Overcoming work addiction
Experts say that if you want to overcome work addiction, there are tangible steps to take. The first thing to do is pause. That doesn’t mean going on vacation, but rather assessing how you’re spending your time, and like Ticho, asking yourself if you enjoy what you’re doing. Do you have enough time to schedule leisure? Netflix may not be high on your priorities, but downtime is essential to recover, rest, and regroup so you can be an effective physician.
Are you getting breaks during the day? You don’t have to take a 30-minute lunch but 5 minutes to sit by a window and take a mental space several times a day before running to the next task helps. The workaholic culture takes away your sense of control, so creating an atmosphere of better work/life balance can help you feel empowered and back in control.
As with any type of addiction, the sense of reward is strong. Breaking the cycle means finding fulfillment in other ways that don’t involve working.
Netherton recommends taking steps to start cracking the façade of the ideal image of a physician that never goes home, never sleeps, and never takes time off. “We have to recognize that’s a recipe for an unwell physician who might develop substance problems and struggle with burnout.”
Finally, seek assistance.
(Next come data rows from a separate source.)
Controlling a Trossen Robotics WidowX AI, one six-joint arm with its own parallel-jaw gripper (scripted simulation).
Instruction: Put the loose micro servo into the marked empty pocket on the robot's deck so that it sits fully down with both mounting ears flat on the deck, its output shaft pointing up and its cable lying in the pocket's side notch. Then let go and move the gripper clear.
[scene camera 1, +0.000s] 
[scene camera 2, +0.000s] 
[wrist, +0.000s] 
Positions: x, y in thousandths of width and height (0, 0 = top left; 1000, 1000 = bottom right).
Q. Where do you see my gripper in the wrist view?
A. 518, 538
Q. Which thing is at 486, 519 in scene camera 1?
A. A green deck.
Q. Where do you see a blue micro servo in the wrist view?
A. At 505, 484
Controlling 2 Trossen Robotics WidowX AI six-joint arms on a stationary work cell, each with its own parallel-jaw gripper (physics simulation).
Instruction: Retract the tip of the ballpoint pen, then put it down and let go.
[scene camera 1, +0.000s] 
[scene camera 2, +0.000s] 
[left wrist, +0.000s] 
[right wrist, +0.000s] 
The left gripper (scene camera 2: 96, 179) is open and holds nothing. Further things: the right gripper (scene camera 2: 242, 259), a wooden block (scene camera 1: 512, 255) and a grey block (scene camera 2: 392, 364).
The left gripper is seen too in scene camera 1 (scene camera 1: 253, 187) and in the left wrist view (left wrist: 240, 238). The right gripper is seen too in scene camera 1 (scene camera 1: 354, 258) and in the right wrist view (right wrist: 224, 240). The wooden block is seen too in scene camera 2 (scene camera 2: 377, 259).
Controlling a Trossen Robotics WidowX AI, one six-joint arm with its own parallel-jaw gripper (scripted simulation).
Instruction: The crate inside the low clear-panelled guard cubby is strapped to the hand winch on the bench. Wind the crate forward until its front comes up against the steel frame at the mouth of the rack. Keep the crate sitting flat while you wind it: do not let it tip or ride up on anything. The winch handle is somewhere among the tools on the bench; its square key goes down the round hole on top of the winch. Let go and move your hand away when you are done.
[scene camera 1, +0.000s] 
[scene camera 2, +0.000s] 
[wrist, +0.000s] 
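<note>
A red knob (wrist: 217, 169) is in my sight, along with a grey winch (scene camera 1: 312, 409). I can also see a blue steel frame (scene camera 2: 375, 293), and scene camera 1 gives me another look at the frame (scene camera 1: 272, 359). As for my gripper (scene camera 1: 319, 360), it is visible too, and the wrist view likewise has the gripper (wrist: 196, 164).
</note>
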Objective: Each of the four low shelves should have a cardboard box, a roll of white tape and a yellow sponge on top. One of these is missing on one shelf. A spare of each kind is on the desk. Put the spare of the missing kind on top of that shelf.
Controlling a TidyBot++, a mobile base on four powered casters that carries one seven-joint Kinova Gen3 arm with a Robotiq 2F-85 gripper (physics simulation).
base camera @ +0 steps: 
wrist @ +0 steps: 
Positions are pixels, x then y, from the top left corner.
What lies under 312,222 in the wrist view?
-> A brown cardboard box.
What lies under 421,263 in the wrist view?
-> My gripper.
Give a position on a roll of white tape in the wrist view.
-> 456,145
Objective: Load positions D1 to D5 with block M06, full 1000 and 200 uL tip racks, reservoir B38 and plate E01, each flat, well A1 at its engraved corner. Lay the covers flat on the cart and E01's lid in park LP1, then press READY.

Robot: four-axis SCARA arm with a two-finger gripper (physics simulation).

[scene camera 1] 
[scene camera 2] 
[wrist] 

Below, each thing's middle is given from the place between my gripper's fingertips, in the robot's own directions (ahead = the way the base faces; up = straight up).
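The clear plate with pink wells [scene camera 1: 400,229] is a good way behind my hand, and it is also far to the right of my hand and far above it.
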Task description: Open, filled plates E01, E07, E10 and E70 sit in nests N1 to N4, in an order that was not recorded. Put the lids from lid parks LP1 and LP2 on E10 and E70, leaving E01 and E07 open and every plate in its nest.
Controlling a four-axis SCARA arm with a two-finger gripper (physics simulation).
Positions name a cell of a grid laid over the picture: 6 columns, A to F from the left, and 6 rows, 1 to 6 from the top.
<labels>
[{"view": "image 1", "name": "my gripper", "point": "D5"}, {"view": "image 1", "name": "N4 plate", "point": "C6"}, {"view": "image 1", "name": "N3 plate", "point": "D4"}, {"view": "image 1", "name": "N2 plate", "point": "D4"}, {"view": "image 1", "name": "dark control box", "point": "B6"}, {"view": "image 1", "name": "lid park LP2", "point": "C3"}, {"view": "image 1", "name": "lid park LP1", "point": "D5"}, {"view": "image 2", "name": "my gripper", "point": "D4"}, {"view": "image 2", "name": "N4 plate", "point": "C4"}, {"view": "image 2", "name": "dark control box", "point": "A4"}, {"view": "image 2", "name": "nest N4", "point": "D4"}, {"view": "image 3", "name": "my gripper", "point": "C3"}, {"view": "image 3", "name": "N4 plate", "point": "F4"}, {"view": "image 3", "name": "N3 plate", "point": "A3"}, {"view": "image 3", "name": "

Physicians still hesitate to seek mental health therapy, but if you’re having trouble with work/life wellness, talking to a therapist may help you find more balance. A systematic review published last July in the International Journal of Environmental Research and Public Health on workaholism in occupational medicine found that cognitive behavioral therapy and mindfulness-based interventions show promising results for behavioral addictions like workaholism.
Bollie said when she finally came to terms with work addiction, she felt what war veterans describe as ‘reentry.’ She came to a crossroads where she had to make a choice: Take back her work/life balance or be vulnerable to a physical or mental crisis, because if she kept working 100 hours a week until she burned out, she wouldn’t be able to care for patients — or herself.